Use of highly compressible Ceolus™ microcrystalline cellulose for improved dosage form properties containing a hydrophilic solid dispersion.

The development of amorphous solid dispersions containing poorly soluble drug substances has been well-documented; however, little attention has been given to the development of the finished dosage form. The objective of this study was to investigate the use of Ceolus(™) microcrystalline cellulose, a highly compressible excipient, for the production of rapidly disintegrating tablets containing a hydrophilic solid dispersion of a poorly soluble drug, indomethacin. Solid dispersions of indomethacin and Kollidon(®) VA64 were prepared by hot melt extrusion and characterized for amorphous nature. Milled dispersion particles at 500 mg/g drug loading were shown to be amorphous by differential scanning calorimetry and provided rapid dissolution in sink conditions. Physical characterization of the milled extrudate showed that the particle size of the intermediate was comparable with Ceolus(™) PH-102 and larger than the high compressibility grades of microcrystalline cellulose selected for the trial (Ceolus(™) KG-802, Ceolus(™) UF-711). Preliminary tableting trials showed that dissolution performance was significantly reduced for formulations at dispersion loadings in excess of 50%. Using a mixture design of experiments (DOE), the levels of PH-102, KG-802, UF-711, and PH-301 were optimized.
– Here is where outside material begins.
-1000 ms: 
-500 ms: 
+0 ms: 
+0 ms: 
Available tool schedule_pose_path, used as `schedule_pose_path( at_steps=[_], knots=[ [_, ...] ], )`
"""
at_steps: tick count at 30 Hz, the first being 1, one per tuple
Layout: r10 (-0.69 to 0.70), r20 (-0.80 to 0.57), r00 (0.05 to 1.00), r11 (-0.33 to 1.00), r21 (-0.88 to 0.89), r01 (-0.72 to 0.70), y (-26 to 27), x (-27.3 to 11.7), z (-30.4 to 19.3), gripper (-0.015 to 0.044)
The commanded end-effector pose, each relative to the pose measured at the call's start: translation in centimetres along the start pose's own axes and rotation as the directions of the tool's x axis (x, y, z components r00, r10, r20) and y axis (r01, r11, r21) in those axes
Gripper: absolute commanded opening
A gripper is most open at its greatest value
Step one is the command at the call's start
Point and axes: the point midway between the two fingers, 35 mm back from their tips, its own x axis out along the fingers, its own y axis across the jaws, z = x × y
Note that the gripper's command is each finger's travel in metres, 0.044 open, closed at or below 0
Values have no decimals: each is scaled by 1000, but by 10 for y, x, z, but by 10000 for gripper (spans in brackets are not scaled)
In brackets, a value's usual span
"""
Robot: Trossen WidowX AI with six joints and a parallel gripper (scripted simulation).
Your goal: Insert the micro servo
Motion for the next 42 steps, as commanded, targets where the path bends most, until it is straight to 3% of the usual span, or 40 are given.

Trials revealed a synergistic relationship between conventional grades (PH-102 and PH-301) and highly compressible grades (KG-802 and UF-711) leading to improved compression characteristics and more rapid dissolution rates. The formulation and resulting compressibility were also shown to have an impact on in vitro supersaturation indicating tablet formulation could impact oral bioavailability. Through the use of highly compressible microcrystalline cellulose grades such as Ceolus(™) KG-802 and UF-711, it may be possible to maximize the bioavailability benefit of amorphous solid dispersions administered as tablet dosage forms.